Private drillers are keeping the oilfield services market busy after two years of downtime during the 2020 oil bust and the COVID pandemic, Miller said. Halliburton's hydraulic fracturing services are sold out for the year, which will add to the cost inflation that America's pure-play shale gas drillers are expected to report starting next week. Halliburton sells or rents the rigs, crews and tools that E&Ps use to drill and complete new oil and gas wells.
Halliburton's North American revenue grew 8% over the previous quarter, "consistent with the high-single-digit capex inflation guided by the operators," Sanford C. Bernstein & Co. analyst Bob Brackett told clients in a note April 19. "We already know that U.S. shale oil production overall likely did not grow, but revenue, capex, and margins results will give insight into trends in drilling and completions activity and in cost inflation."
Publicly traded operators are leery about adding rigs and frac crews when shareholders want buybacks and dividends after years of red ink, Truist Securities Inc. oil and gas analyst Neal Dingmann said in an April 20 note.

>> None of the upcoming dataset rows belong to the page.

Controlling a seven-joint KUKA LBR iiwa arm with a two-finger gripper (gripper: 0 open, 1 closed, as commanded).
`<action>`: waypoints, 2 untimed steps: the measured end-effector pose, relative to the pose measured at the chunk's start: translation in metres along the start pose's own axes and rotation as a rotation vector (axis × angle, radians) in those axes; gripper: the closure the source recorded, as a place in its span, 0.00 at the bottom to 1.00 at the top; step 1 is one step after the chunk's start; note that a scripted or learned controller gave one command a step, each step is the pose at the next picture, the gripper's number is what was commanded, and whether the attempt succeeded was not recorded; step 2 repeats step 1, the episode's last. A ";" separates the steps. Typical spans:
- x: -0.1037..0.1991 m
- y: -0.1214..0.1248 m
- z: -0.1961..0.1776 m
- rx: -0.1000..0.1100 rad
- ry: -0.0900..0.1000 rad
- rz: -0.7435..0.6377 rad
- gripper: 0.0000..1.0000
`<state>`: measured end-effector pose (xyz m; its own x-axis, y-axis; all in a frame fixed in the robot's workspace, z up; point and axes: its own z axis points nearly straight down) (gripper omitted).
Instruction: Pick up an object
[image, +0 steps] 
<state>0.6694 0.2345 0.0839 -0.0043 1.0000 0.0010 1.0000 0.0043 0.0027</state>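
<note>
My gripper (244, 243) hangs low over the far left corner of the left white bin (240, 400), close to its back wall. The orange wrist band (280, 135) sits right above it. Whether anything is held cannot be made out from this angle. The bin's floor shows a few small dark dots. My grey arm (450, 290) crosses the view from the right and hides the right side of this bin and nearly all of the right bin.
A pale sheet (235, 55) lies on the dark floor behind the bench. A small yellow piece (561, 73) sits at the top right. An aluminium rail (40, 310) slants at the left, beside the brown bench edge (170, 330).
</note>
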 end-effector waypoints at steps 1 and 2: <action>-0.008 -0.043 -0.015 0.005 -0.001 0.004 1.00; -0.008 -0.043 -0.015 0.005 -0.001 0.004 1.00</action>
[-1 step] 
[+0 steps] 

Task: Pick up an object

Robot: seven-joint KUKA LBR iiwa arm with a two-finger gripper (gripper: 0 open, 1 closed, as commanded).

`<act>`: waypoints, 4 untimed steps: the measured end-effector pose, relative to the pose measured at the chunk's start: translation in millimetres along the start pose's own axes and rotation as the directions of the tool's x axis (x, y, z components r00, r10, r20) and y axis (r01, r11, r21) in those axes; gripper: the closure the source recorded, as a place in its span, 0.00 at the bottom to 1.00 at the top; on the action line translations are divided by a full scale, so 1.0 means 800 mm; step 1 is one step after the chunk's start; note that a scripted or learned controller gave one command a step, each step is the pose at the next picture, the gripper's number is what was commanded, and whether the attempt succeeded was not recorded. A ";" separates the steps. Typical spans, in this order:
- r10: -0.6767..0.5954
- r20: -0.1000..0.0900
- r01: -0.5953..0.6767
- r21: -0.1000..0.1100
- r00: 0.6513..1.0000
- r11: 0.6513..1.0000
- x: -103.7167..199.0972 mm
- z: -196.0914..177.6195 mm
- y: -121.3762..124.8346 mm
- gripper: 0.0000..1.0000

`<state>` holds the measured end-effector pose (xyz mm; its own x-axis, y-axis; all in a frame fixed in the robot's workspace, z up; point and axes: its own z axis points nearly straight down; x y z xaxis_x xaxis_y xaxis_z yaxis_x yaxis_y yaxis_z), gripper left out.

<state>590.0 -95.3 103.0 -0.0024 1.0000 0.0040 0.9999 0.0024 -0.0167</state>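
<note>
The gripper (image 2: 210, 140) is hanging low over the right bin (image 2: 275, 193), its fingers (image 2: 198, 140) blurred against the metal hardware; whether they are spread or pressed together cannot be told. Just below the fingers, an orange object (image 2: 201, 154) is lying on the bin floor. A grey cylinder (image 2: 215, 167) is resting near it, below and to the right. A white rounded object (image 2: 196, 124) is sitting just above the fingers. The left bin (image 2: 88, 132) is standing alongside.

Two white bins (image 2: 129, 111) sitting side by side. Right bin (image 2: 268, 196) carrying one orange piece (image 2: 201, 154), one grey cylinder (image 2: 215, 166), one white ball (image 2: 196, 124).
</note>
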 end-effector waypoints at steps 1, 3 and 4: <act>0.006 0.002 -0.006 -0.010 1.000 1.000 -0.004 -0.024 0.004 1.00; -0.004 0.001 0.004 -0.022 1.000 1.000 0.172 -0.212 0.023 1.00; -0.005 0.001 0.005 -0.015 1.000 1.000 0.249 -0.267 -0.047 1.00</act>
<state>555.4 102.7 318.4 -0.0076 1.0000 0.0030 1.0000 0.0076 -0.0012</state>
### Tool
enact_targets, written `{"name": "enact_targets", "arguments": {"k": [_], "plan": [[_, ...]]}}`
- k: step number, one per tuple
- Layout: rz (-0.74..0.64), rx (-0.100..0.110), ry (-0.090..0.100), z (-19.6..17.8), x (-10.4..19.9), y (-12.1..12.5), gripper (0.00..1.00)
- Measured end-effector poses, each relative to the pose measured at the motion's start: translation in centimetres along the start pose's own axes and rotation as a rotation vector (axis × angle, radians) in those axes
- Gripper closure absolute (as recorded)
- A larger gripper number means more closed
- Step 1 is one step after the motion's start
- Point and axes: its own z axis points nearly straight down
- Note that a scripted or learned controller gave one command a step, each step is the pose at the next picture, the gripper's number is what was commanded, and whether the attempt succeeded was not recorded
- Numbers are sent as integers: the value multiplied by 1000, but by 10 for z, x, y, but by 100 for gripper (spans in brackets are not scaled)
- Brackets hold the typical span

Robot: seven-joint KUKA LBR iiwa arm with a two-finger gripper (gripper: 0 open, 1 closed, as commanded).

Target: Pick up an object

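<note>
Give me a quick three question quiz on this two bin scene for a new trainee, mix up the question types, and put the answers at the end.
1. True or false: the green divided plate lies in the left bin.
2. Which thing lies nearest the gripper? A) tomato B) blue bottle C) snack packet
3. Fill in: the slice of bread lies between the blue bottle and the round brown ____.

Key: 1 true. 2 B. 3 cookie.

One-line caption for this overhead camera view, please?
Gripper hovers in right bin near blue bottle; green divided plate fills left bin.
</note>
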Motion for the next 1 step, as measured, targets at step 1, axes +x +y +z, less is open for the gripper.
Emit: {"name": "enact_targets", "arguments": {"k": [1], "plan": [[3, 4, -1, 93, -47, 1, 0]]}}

"Most operators remain hesitant to boost activity for fear of deteriorating efficiencies, which could likely cause a number of investors to sell the shares," Truist said. "A couple E&Ps we previously expected to have at least moderate growth this year are now suggesting no growth; we believe the strategy change is largely due to the current just-in-time oilfield services inventory versus previously having much more visibility/equipment, so any new activity would likely hurt overall efficiency metrics."
After bottoming out at $6.5 billion in the second quarter of 2021, spending by the top public pure-play shale gas companies has been creeping up, according to S&P Global Market Intelligence data.
"I believe supply dynamics have fundamentally changed due to investor return requirements," corporate environmental, social and governance goals, and regulatory pressures, Miller told analysts on the Halliburton call. "Which make it more difficult for operators to commit to long-cycle hydrocarbon investments, and instead drive investment flexibility through short-cycle barrels."
Halliburton reported net income of $263 million, or 29 cents per share, for the first quarter, a 55% increase over the year-ago quarter. Revenue increased 24% to $4.3 billion, with $1.9 billion from North American activities, a 37% increase year over year, Halliburton said.